The package distribution contains filepaths which are identical after lowercasing.

Such paths are not portable, as some filesystems (notably macOS), are case-insensitive.

mixed-file-extensions

Filepaths in the package distribution use a mix of file extensions for the same type of file.

For example, some_file.yaml and other_file.yml.

Some programs may use file extensions, instead of more reliable mechanisms like magic bytes to detect file types, like this:

if filepath.endswith(".yaml"):
    x = yaml.safe_load(filepath)

In such cases, having a mix of file extensions can lead to only a subset of relevant files being matched.

Standardizing on a single extension for files of the same type improves the probability of either catching or completely avoiding such bugs… either all intended files will be matched or none will.

path-contains-non-ascii-characters

At least one filepath in the package distribution contains non-ASCII characters.

Non-ASCII characters are not portable, and their inclusion in filepaths can lead to installation and usage issues on different platforms.

For more information, see:

path-contains-spaces

At least one filepath in the package distribution contains spaces.

Filepaths with spaces require special treatment, like quoting in some settings. Avoiding paths with spaces eliminates a whole class of potential issues related to software that doesn’t handle such paths well.

For more information, see:

path-too-long

A file or directory in the distribution has a path that has too many characters.

Some operating systems have limits on path lengths, and distributions with longer paths might not be installable on those systems.

By default, pydistcheck reports this check failure if it detects any paths longer than 200 characters. This is primarily informed by the following limitations:

  • many Windows systems limit the total filepath length (excluding drive specifiers like C://) to 256 characters

  • some older tar implementations will not support paths longer than 256 characters

See below for details.

R CMD check source code:

“Tarballs are only required to store paths of up to 100 bytes and cannot store those of more than 256 bytes”.

“Package Structure” (Writing R Extensions):

“…packages are normally distributed as tarballs, and these have a limit on path lengths: for maximal portability 100 bytes.”

“Removing the Max Path Limitation” (Python Windows docs):

“Windows historically has limited path lengths to 260 characters. This meant that paths longer than this would not resolve and errors would result. In the latest versions of Windows, this limitation can be expanded to approximately 32,000 characters. Your administrator will need to activate the "Enable Win32 long paths" group policy, or set LongPathsEnabled to 1 in the registry key HKEY_LOCAL_MACHINE\SYSTEM\CurrentControlSet\Control\FileSystem.

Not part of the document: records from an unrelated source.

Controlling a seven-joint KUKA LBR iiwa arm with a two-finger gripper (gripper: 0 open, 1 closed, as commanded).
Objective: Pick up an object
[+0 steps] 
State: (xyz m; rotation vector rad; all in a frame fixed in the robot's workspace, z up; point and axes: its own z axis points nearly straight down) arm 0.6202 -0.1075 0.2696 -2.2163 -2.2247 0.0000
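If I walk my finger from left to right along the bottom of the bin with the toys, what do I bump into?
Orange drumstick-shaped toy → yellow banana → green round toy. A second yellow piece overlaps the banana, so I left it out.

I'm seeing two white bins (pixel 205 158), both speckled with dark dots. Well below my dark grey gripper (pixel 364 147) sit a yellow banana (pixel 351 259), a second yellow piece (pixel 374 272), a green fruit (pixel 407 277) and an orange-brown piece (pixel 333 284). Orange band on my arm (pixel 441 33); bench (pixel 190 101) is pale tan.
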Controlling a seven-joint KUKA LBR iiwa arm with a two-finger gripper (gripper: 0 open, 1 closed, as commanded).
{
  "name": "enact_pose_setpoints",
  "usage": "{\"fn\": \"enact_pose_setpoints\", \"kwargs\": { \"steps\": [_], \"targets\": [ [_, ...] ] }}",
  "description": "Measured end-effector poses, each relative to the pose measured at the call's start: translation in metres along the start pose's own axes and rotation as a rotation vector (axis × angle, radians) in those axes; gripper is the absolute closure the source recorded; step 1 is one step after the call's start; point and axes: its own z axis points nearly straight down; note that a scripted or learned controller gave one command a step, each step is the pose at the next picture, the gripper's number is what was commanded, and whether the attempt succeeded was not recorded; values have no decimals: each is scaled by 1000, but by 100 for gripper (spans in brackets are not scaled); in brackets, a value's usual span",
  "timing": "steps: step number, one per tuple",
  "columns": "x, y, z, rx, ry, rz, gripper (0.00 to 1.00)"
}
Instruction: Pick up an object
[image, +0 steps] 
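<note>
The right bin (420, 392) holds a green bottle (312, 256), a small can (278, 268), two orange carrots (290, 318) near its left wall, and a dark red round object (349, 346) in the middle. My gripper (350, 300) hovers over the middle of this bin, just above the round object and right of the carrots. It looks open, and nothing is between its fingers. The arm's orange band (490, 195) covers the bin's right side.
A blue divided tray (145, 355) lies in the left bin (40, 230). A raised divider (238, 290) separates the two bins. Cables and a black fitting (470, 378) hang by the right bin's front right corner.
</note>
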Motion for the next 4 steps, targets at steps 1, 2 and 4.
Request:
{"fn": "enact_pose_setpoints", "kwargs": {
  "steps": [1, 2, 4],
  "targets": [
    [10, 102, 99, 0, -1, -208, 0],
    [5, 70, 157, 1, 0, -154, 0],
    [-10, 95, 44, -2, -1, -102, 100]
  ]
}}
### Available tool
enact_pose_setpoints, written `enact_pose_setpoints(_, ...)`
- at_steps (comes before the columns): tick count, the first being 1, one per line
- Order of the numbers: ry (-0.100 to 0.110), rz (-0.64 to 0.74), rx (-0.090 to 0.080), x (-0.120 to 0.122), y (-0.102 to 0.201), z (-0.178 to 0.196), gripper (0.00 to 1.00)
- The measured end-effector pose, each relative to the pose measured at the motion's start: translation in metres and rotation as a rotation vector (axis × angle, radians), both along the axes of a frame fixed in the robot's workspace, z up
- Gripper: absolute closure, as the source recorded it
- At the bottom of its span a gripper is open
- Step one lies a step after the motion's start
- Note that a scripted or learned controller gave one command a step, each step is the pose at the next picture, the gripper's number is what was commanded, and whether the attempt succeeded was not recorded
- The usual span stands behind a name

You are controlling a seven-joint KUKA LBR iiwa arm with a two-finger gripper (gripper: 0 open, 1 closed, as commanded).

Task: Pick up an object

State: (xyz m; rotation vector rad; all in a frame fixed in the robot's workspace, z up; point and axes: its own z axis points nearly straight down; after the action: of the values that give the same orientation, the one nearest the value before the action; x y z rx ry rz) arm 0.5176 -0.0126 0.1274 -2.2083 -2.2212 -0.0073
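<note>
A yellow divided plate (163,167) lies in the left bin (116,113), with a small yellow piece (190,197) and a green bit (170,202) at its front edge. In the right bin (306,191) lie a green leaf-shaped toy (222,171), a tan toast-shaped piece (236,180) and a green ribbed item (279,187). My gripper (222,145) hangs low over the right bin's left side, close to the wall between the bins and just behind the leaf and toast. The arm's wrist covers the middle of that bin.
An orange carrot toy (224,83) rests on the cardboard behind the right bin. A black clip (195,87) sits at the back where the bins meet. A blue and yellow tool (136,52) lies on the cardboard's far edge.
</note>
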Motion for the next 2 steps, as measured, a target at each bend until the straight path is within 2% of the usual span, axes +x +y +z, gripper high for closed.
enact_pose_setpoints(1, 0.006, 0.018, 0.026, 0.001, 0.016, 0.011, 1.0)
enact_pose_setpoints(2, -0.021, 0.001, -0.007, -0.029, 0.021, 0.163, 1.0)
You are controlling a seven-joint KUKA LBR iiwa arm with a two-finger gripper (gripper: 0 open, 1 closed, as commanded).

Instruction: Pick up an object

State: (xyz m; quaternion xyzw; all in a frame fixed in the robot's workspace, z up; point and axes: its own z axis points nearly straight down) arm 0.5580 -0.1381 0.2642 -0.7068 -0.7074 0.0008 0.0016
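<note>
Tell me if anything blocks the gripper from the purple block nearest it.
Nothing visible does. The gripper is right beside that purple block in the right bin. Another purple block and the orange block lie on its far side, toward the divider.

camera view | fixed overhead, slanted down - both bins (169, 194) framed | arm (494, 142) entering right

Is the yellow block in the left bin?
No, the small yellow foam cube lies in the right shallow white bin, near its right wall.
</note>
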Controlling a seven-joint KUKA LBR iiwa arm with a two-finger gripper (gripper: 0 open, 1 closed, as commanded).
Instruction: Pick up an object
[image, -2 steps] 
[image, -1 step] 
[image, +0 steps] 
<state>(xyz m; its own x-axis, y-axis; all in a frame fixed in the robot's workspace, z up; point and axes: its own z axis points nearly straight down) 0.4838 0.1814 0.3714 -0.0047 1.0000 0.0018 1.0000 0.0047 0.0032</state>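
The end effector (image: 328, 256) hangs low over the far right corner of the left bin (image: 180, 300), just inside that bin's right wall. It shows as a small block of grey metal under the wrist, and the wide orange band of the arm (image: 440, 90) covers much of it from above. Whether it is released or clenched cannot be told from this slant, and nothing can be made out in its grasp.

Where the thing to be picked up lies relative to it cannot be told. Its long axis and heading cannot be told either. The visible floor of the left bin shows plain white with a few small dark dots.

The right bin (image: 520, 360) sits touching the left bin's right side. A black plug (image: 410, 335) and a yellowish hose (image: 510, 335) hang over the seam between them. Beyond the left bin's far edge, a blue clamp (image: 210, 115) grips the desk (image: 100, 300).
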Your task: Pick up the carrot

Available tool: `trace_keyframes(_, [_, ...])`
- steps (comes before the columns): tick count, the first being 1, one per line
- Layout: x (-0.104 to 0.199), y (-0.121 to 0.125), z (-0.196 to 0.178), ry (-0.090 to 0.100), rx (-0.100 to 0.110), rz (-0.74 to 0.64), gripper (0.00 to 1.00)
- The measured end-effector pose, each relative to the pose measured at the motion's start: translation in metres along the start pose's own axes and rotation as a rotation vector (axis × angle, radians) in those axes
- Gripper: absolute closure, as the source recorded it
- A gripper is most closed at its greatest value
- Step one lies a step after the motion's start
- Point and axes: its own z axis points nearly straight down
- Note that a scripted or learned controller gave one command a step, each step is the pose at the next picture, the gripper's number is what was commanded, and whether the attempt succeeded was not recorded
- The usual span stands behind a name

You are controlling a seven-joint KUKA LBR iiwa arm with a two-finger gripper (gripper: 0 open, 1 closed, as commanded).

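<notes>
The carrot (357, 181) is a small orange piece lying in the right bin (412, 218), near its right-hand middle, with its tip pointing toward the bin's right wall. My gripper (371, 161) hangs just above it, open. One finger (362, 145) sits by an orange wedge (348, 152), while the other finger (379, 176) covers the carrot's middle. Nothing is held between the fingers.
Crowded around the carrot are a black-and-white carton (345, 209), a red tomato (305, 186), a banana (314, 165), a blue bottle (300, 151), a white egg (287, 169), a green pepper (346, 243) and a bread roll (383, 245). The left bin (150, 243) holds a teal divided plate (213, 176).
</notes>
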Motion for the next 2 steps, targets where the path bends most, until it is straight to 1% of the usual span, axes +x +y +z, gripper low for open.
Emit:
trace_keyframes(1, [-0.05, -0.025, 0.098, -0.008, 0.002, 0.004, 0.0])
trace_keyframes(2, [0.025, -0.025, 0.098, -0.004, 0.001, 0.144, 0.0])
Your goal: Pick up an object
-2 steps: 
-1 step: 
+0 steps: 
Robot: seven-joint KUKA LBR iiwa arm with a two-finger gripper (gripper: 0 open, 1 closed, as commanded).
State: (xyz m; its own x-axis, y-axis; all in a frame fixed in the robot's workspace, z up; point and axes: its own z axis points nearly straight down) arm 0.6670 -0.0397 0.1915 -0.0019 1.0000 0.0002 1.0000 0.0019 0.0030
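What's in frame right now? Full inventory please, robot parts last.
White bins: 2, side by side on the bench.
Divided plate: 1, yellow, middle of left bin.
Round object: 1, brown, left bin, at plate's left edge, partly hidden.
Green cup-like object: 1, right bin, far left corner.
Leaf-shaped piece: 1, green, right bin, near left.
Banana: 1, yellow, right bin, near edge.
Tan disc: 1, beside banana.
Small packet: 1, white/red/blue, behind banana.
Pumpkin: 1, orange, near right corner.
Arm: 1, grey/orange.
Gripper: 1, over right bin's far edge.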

This allows the open() function, the os module and most other path functionality to accept and return paths longer than 260 characters.”

Filename too long in Git for Windows (Stack Overflow answer):

“Git has a limit of 4096 characters for a filename, except on Windows when Git is compiled with msys. It uses an older version of the Windows API and there’s a limit of 260 characters for a filename.

You can circumvent this by using another Git client on Windows or set core.longpaths to true …”

Other relevant discussions:

too-many-files

The package distribution contains more than the allowed number of files.

This is a very very rough way to detect that unexpected files have been included in a new release of a project.

pydistcheck defaults to raising this error when a distribution has more than 2000 files…a totally arbitrary number chosen by the author.

To change that limit, use configuration option max-allowed-files.

unexpected-files

Files were found in the distribution which weren’t expected to be included.

With pydistcheck’s default settings, this check raises errors for the inclusion of files that are commonly found in source control during development but are not useful in distributions, like .gitignore.

Which files are “expected” is highly project-specific. See Configuration for a list of the files pydistcheck complains about by default, and for information about how to customize that list.

This can be used to test that changes to MANIFEST.in, package_data, and similar don’t accidentally result in the exclusion of any expected files.